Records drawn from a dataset

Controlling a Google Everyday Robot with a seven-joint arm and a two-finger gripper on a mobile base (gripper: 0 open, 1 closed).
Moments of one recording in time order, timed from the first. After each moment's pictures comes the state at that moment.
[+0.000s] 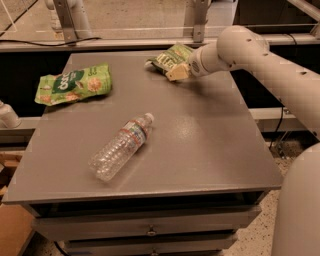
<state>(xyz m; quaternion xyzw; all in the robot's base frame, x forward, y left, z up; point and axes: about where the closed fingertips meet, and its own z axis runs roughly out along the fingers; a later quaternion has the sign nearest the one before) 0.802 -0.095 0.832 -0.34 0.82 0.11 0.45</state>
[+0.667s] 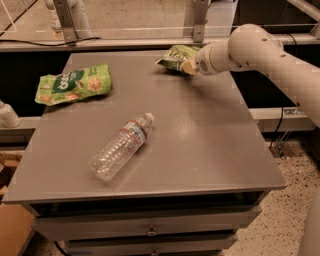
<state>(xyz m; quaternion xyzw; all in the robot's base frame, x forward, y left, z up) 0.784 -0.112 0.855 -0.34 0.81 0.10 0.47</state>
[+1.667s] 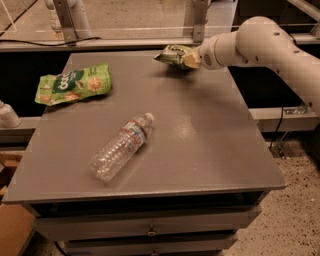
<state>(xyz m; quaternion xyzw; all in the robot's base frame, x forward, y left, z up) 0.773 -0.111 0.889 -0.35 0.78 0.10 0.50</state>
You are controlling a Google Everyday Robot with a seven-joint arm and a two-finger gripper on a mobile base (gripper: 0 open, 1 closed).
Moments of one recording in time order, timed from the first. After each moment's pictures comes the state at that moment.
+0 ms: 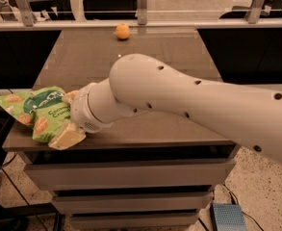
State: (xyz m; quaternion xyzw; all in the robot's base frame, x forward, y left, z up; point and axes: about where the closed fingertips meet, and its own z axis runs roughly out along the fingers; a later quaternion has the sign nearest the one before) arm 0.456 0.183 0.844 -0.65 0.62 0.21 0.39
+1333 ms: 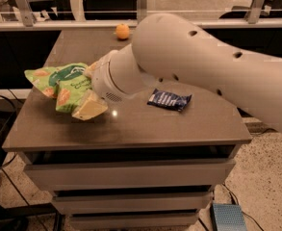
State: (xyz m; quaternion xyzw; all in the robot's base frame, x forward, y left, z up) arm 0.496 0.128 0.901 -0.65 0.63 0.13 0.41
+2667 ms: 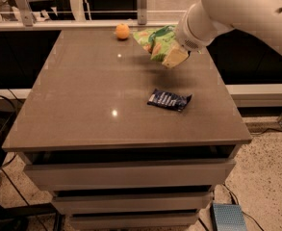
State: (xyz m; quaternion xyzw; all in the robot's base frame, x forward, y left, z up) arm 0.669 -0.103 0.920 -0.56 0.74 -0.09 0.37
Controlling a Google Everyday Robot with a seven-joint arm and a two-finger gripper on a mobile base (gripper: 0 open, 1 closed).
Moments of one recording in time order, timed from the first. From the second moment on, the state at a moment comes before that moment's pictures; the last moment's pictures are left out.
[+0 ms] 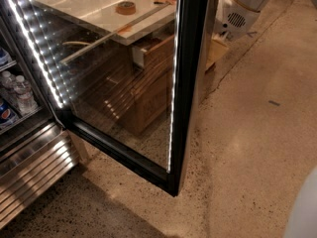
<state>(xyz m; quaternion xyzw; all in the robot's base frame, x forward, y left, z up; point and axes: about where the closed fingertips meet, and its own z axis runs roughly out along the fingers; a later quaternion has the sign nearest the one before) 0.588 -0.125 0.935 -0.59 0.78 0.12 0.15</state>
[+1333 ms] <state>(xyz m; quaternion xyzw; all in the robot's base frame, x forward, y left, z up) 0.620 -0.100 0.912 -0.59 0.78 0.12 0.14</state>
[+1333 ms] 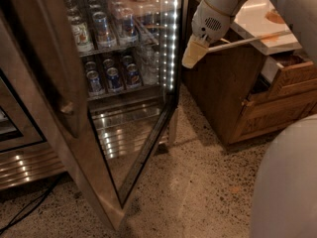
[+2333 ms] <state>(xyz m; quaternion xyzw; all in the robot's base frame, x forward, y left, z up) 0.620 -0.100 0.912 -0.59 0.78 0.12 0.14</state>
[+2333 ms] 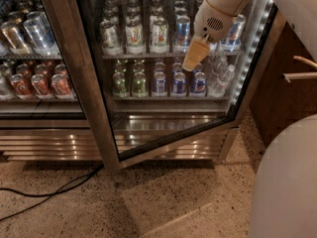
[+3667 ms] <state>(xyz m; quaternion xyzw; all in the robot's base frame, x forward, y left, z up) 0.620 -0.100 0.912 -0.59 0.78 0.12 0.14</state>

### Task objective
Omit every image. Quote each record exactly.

### Final answer
Controlling a Google Everyday Robot with a seven-joint arm and a two-finger gripper on a mobile base (gripper: 0 open, 1 closed).
Moments of one recording in time order, timed from the first. After each moment's pictures comes the state at that moment.
[+0.000s] 
<state>(xyz m; quaternion xyzw; all in the robot's base frame, x forward, y left, z up; point and axes: about where the closed fingertips meet, and its own z axis runs roughly out along the fingers; a later quaternion has the sign nearest the one before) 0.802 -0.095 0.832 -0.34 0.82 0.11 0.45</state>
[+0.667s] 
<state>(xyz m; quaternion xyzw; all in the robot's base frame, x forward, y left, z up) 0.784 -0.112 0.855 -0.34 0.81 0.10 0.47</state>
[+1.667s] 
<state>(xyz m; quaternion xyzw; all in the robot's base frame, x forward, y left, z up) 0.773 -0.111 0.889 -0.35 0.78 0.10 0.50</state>
You are controlling a Google Everyday Robot with a seven-joint arm and a two-finger gripper on a mobile base (gripper: 0 open, 1 closed).
Moments of one recording in time order, timed from the first. After each moment's pictures comes the state at that moment.
+0 ms: 
State: (xyz m; quaternion xyzw; all in the robot's base frame, x forward, y left, z up; point and axes: about where the closed fingertips meet, and its own z axis runs roughly out along the fingers; a later quaternion has the sign nearest the one before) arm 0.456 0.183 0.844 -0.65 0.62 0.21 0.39
+1333 ms: 
State: (xyz m; quaternion xyzw; all in the robot's base frame, x forward, y left, z up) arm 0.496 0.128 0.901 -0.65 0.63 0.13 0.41
+2667 ms: 
State: (xyz m; quaternion xyzw; all in the robot's base frame, x forward, y left, z up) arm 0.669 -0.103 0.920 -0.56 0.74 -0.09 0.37
Controlling a Google Everyday Robot with a seven-joint arm and a two-finger gripper on a mobile base (gripper: 0 open, 1 closed).
Moments of one recording in time order, timed from the first. From the second moment on, the state at a moment comes before that moment's pictures; the last moment's pictures are left out.
[+0 ms] 
<state>(xyz m; quaternion xyzw; all in the robot's base frame, x forward, y left, z up; point and axes: about where the closed fingertips meet, and its own z axis runs roughly out along the fingers; a later quaternion has the sign nearest the one before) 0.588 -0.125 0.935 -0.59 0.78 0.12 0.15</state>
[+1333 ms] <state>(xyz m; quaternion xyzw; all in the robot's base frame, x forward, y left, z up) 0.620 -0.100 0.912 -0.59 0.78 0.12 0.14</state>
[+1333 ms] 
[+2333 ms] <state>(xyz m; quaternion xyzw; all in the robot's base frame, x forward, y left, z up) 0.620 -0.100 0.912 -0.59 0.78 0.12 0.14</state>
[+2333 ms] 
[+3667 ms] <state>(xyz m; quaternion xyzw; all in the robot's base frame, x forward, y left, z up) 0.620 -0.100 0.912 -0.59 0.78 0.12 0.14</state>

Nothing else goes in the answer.